Read more about Eddy Grant’s “Electric Avenue” here
Eddy Grant’s “Electric Avenue” is the most famous track written about the riots (named after a central street in Brixton), albeit written from a more ambiguous point of view, and with a curiously upbeat, poppy tone to it – it hit number two in the charts the following year. There is a host of others, most of them on a dub-reggae tip: Chrismic Youth’s “Brixton Riot,” Abacush’s “Suffera Style (Brixton Riot),” Angelic Upstarts’ “Flames of Brixton,” Lorna Gee’s “Brixton Rock,” Sugar Minnot’s “Riot inna Brixton.” The riots have become part of a lineage of righteous black resistance to white rule, in Jamaican poet Mutabaruka’s “Dis Poem” listed alongside (Jomo) Kenyatta and (Patrice) Lumamba – later sampled in Bobby Konders’ deep house anthem “Poem.”
Martin Luther King Jr. once said that a riot is the language of the unheard. But the disaffection in London was also voiced musically before and after the great insurrection on the streets of Brixton – disaffection that came from a variety of places, against racism on the streets and in schools and workplaces, from politicians and people in uniforms (even, indeed, from musicians); and also against poverty, against social exclusion and against a mean, nationalist vision of British society that alienated young white musicians as well as black ones.
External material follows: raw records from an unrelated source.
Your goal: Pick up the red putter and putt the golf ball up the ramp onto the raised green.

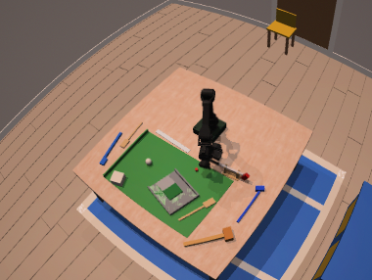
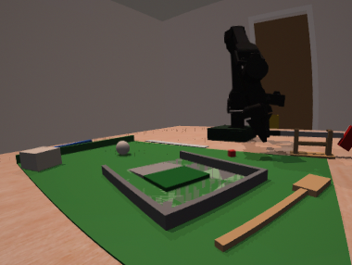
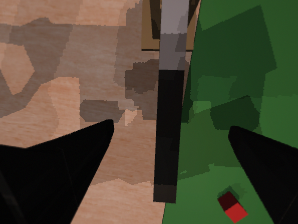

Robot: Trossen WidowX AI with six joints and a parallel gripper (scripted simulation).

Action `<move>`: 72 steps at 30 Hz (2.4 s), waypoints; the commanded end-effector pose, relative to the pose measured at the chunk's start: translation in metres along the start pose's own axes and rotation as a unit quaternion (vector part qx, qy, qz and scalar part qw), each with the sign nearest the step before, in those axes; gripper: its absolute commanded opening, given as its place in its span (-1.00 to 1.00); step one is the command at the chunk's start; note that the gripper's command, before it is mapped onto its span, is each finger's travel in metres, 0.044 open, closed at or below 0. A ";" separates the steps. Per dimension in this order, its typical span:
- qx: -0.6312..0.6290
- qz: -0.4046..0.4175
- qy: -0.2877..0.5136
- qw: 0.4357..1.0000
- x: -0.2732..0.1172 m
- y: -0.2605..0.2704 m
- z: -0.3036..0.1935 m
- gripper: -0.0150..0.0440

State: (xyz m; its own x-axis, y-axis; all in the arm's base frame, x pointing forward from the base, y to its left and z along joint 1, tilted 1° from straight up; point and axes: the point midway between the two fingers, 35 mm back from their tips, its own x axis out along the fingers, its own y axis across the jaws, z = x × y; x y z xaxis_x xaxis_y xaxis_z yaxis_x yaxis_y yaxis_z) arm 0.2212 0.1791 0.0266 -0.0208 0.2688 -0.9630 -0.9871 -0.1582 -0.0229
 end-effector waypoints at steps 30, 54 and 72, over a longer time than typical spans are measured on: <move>0.001 0.003 0.001 1.000 0.010 0.001 -0.003 -0.45; 0.001 0.003 0.001 1.000 -0.086 0.000 0.024 -0.49; 0.181 -0.036 0.028 0.982 -0.102 -0.030 -0.045 -0.49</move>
State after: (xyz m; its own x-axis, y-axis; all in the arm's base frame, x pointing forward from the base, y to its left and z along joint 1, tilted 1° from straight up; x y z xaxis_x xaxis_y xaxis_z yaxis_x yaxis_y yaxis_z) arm 0.2513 0.1257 0.1097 0.0278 0.2171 -0.9758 -0.9908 0.1352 0.0019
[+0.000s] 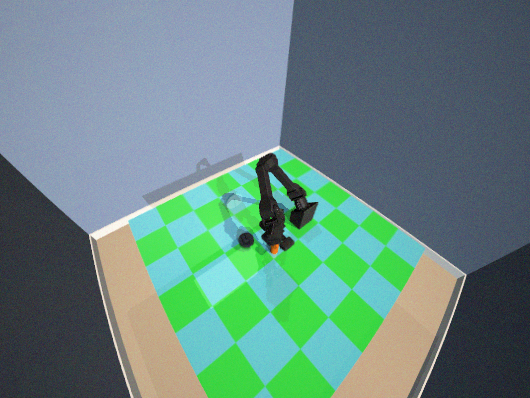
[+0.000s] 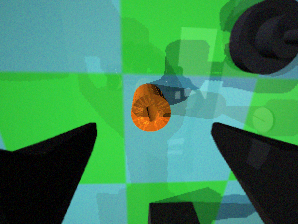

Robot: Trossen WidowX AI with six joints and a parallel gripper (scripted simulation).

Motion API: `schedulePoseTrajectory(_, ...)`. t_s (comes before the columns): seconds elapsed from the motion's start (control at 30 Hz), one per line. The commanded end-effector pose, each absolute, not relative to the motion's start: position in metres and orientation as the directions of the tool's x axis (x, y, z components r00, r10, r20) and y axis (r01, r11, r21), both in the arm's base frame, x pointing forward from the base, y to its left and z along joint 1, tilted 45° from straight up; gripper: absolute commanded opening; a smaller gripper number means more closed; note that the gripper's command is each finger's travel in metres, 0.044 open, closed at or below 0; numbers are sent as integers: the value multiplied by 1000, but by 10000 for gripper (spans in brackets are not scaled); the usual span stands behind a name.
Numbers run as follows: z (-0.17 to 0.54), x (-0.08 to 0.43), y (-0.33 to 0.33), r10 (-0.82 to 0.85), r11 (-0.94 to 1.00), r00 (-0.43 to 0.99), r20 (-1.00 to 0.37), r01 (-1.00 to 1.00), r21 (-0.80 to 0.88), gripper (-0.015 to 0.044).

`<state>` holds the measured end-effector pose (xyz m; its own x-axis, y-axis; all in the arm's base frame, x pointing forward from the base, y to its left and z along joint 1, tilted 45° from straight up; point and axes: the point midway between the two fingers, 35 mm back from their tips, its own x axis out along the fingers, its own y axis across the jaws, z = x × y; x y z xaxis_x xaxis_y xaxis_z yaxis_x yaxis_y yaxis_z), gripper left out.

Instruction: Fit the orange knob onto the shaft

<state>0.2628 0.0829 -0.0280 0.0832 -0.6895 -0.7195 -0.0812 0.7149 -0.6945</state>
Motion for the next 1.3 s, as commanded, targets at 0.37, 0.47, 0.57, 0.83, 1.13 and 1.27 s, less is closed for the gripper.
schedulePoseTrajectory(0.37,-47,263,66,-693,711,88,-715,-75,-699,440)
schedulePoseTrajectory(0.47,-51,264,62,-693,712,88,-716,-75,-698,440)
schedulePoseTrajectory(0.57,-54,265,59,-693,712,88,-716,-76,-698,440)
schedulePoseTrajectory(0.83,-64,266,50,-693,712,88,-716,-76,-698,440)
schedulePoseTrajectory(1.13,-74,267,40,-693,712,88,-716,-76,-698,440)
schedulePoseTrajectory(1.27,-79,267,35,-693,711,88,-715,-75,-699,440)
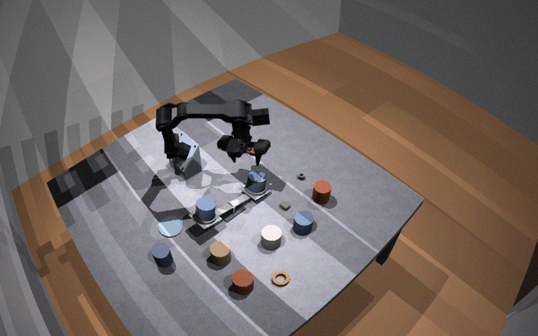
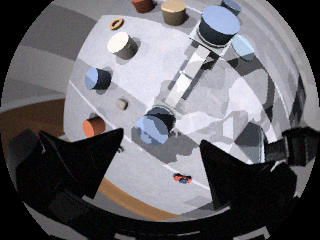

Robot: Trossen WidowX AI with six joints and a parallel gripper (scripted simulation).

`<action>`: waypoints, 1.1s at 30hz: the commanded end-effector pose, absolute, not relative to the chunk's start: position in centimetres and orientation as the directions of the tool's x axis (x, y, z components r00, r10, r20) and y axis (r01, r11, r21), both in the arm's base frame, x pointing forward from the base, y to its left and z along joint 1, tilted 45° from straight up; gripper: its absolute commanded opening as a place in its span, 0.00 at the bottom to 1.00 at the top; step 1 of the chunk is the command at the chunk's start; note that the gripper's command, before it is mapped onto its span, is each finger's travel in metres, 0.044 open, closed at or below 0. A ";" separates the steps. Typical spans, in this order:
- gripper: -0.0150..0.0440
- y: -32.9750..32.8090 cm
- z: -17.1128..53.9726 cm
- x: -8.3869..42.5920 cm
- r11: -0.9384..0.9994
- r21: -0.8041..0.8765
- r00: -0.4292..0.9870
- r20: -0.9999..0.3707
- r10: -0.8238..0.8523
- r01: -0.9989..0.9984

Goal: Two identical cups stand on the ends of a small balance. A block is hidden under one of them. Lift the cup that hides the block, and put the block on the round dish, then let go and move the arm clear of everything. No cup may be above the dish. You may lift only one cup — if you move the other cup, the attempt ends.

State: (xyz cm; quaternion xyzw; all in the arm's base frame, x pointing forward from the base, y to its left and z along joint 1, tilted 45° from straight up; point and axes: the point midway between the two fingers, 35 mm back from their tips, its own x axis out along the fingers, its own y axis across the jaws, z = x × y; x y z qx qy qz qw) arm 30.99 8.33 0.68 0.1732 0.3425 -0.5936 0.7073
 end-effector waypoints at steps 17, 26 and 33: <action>1.00 7.1 -5.0 33.2 -0.161 -0.012 -0.121 -0.717 -0.686 0.987; 1.00 5.9 -6.2 33.0 -0.161 -0.012 -0.121 -0.717 -0.687 0.987; 1.00 5.1 -7.1 32.9 -0.161 -0.012 -0.121 -0.717 -0.687 0.987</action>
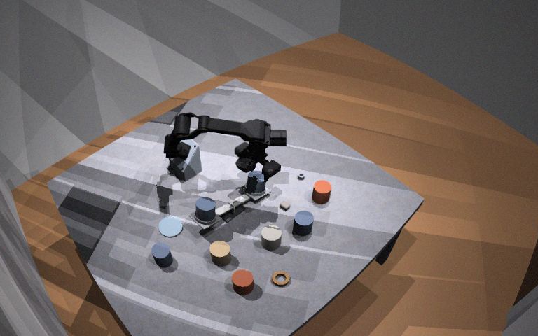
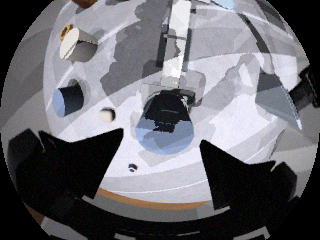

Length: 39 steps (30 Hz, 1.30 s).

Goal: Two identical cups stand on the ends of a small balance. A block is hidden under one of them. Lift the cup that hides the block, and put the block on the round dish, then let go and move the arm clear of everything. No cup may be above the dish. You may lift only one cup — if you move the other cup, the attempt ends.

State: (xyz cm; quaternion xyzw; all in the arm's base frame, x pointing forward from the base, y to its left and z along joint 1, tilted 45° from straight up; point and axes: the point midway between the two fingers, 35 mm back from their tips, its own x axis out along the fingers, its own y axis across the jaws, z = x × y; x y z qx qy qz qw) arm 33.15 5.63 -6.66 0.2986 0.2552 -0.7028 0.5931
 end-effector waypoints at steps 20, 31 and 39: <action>1.00 2.8 -9.4 32.5 -0.161 -0.011 -0.121 -0.716 -0.688 0.987; 1.00 1.8 -10.4 32.2 -0.162 -0.011 -0.121 -0.714 -0.689 0.987; 0.81 1.8 -10.4 32.2 -0.162 -0.011 -0.121 -0.714 -0.689 0.987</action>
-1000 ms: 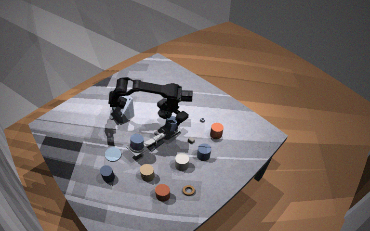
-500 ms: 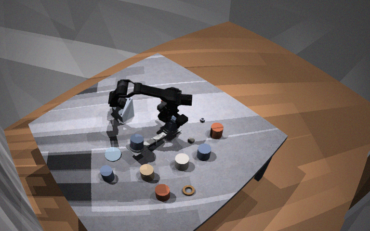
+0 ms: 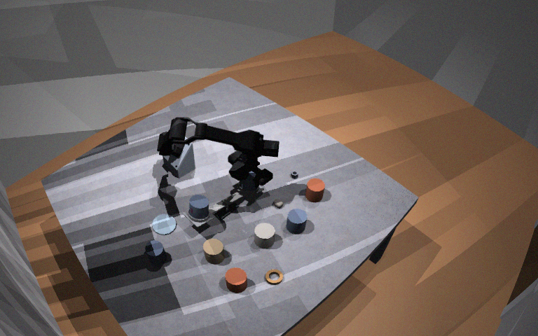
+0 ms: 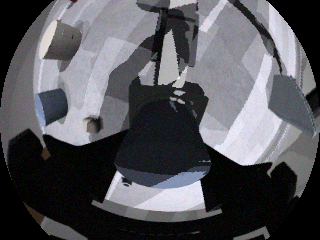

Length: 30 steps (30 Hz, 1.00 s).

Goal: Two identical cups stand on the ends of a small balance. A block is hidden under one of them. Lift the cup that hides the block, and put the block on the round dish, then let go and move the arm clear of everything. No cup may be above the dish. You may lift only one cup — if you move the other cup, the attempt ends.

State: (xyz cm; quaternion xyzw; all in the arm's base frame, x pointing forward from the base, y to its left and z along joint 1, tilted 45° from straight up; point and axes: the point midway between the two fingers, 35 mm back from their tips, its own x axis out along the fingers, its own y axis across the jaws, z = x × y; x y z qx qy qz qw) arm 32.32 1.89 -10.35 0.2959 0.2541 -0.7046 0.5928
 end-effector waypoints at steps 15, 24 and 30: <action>0.25 2.5 -9.7 32.6 -0.161 -0.011 -0.120 -0.716 -0.688 0.987; 0.25 3.3 -9.0 32.9 -0.161 -0.011 -0.120 -0.717 -0.687 0.987; 0.25 3.9 -8.5 33.1 -0.161 -0.011 -0.120 -0.718 -0.686 0.987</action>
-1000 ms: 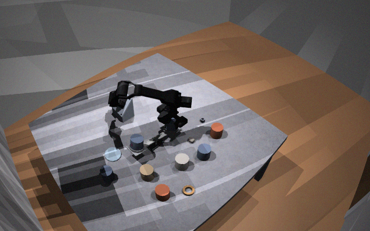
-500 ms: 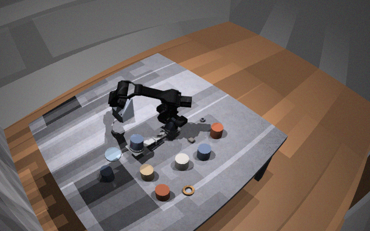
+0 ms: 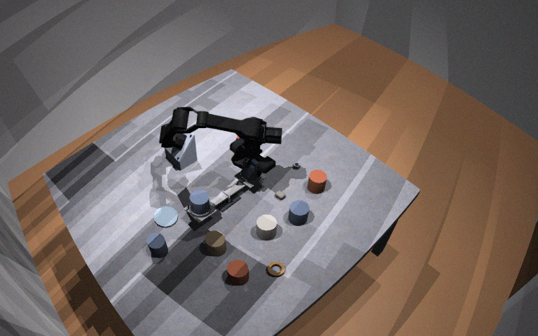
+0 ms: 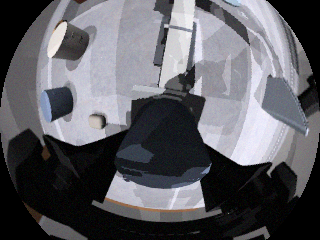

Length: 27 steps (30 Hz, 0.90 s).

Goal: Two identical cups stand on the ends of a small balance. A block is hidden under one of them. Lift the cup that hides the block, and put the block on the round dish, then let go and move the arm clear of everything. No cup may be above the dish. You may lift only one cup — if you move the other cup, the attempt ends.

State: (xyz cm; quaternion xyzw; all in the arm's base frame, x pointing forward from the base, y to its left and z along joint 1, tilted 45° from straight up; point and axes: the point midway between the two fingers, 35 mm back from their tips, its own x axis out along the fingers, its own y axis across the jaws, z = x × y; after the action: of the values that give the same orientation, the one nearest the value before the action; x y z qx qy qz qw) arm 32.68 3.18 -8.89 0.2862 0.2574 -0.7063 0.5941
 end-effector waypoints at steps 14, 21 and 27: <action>0.25 5.1 -7.4 33.5 -0.160 -0.011 -0.119 -0.719 -0.685 0.987; 0.25 5.8 -6.8 33.6 -0.160 -0.011 -0.119 -0.719 -0.684 0.987; 0.25 6.3 -6.2 33.7 -0.160 -0.012 -0.119 -0.720 -0.684 0.987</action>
State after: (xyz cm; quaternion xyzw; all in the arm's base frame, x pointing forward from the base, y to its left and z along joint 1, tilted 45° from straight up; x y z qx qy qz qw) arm 33.22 5.08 -6.53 0.2804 0.2560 -0.7101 0.5929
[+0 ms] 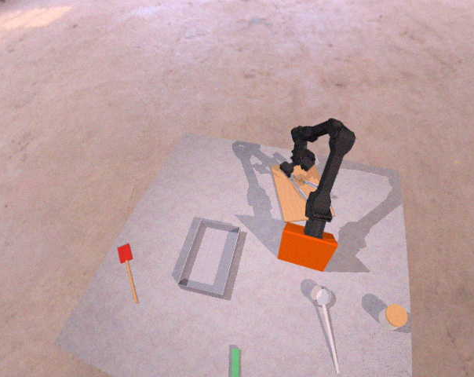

The period is all the more remarkable for the fact a movement like Rock Against Racism could channel the power of music to make a lasting political impact – not in some happy-clappy way, teaching the world to sing kum-ba-yah in perfect harmony, but by bringing soul, reggae, punk and ska kids together, and forging new musical bonds as well as social ones. The fact that the musical ferment of early 1980s London reflected the social world it came from is not unique – intentionally or not, all music tells part of the story of the age it was created in. But rarely have tough times aligned so perfectly with tough music.